# WHAT IS EXPECTED
Set down all the lines below, each one exactly as shown.

# INFORMATION PROVIDED
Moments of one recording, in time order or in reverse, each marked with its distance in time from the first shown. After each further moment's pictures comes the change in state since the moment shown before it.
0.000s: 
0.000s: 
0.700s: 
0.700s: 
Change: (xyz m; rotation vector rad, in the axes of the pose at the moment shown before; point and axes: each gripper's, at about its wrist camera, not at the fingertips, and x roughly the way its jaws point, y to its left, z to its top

# OUTPUT OF THE EXERCISE
Moments of one recording, in time order or in reverse, each marked with its distance in time from the first shown. After each further moment's pictures comes the change in state since the moment shown before it.
0.000s: 
0.000s: 
0.700s: 
0.700s: 
Change: (xyz m; rotation vector rad, in the axes of the pose at the moment shown before; point and axes: each gripper's, at about its wrist camera, not at the fingertips, and x roughly the way its jaws point, y to its left, z to its top

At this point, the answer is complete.